The .script.md is the primary re-renderable artifact — the MP3 is derived. Edit the script and re-run to change the narration without touching the wiki.

The handler picks the best available backend, in priority order:

PriorityBackendTriggerCost per 1k charsQuality
1ElevenLabsELEVENLABS_API_KEY set~$0.30Studio-grade
2OpenAI TTSOPENAI_API_KEY set~$0.015Very good
3Piperfallback (lazy-installed)freeRobotic but clean

Voice defaults:

  • Piper: en_US-lessac-medium (HOST / A), en_GB-alan-medium (B)
  • OpenAI: alloy (HOST / A), onyx (B)
  • ElevenLabs: Rachel (HOST / A), Adam (B) — override with ELEVENLABS_VOICE_A / ELEVENLABS_VOICE_B

A generated script looks like this:

# Podcast: transformers
_Generated 2026-04-18 · source hash 2dd9ed4a003f · length target medium (~6 min) · format two-voice_
[A]: Alright. Today we're getting into transformers.
[B]: Why this, why now?
[A]: Because the architecture quietly took over every language task. Here's the shape of it, from *wiki/concepts/attention.md*
[B]: Huh. And how is that different from recurrent networks?

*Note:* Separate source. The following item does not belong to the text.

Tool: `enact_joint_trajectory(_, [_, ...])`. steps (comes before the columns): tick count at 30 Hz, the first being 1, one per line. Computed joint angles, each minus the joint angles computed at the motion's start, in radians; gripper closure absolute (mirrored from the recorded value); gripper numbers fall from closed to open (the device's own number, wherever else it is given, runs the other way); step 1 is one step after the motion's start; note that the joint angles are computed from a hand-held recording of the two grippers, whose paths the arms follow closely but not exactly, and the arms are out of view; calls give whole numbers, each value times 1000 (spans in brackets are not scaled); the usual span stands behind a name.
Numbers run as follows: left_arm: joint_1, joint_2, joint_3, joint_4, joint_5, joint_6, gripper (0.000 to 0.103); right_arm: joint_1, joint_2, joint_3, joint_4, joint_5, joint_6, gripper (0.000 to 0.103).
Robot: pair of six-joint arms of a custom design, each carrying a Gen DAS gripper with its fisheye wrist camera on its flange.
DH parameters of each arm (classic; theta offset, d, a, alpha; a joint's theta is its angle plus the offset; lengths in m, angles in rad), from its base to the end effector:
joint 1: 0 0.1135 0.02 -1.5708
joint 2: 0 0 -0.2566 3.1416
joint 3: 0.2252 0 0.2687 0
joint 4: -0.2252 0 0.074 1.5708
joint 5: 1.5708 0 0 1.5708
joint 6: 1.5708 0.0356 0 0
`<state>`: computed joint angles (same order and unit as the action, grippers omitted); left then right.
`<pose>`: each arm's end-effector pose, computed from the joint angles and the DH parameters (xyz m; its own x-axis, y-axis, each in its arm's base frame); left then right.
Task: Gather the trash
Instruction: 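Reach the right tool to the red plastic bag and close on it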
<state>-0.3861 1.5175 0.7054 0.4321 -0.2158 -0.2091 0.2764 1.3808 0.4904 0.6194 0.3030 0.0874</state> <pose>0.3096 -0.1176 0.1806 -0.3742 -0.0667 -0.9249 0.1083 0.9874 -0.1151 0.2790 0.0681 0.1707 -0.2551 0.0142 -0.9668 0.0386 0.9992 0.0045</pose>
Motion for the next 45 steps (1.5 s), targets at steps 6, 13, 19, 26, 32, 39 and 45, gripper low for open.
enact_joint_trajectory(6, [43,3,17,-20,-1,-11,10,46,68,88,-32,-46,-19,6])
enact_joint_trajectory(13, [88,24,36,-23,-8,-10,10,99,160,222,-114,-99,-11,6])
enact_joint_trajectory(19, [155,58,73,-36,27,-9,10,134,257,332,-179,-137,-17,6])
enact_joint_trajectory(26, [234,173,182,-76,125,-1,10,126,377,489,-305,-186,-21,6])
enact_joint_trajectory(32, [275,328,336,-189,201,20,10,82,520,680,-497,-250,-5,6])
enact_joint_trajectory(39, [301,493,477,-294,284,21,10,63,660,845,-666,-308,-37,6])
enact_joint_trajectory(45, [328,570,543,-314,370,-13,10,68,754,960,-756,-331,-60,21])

Script rules the LLM follows:

  • Spoken-word, not bulleted summaries. Full sentences, natural cadence.
  • {{cite: path}} placeholders rendered as italic page names before TTS.
  • ~150 wpm target — short ≈ 450 words, medium ≈ 900, long ≈ 1500.
  • Sources list at the end, spoken.

Lazy-installed on first run:

ToolInstallPurposeRequired?
ffmpegbrew install ffmpeg / apt install ffmpegMP3 concatYes
piperbrew install piper-ttsLocal TTSOnly when no cloud key present
SymptomCauseFix
”Piper not found and no cloud TTS key present”Offline, Homebrew failingInstall Piper manually from rhasspy/piper or set OPENAI_API_KEY
Clipped syllables between linesffmpeg concat list has missing newlinesRegenerate — the handler rebuilds the concat list each run
Robotic-sounding outputPiper is in useSet OPENAI_API_KEY or ELEVENLABS_API_KEY for a quality upgrade
ElevenLabs cost higher than expectedLong script + premium voiceUse --length short or swap to OPENAI_API_KEY (20× cheaper per char)
  • No music / intro stingers. Pure voice. Deferred.
  • No ID3 chapters. Would be nice for navigation — deferred.
  • Cost warnings are documented but not enforced — you can burn ElevenLabs credit on a long podcast without a confirmation prompt. Phase 2E adds a pre-render cost check.
  • Piper voice library is small by default. Custom voices go in $PIPER_VOICES_DIR.